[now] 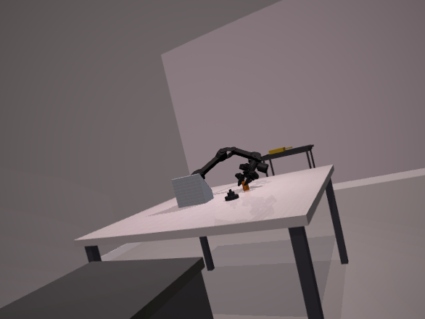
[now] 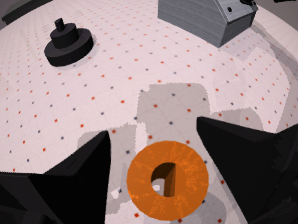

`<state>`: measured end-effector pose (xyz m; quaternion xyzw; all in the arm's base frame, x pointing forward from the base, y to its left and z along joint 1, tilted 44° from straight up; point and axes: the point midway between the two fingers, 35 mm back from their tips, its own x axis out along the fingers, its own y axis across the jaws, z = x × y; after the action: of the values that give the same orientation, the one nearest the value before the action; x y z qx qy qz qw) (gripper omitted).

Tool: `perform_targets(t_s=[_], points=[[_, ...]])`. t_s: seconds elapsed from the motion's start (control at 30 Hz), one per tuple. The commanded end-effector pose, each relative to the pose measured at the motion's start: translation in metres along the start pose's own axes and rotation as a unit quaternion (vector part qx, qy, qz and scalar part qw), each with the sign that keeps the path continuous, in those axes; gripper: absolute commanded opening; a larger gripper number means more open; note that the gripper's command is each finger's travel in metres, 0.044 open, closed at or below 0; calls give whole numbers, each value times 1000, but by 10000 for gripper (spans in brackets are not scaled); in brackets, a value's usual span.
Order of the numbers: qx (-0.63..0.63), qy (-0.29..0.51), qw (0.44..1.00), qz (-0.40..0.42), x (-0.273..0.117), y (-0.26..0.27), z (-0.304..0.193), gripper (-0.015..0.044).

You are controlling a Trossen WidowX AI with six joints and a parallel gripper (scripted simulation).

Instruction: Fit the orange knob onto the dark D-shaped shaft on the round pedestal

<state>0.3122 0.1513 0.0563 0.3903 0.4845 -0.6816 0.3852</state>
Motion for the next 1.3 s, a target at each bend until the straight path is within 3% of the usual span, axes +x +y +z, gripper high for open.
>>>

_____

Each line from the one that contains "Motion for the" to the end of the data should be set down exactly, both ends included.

Motion for the next 1.3 s, a target at each bend until the straight path is within 3% of the usual span, axes +x +y +z, gripper high for open.
>>>

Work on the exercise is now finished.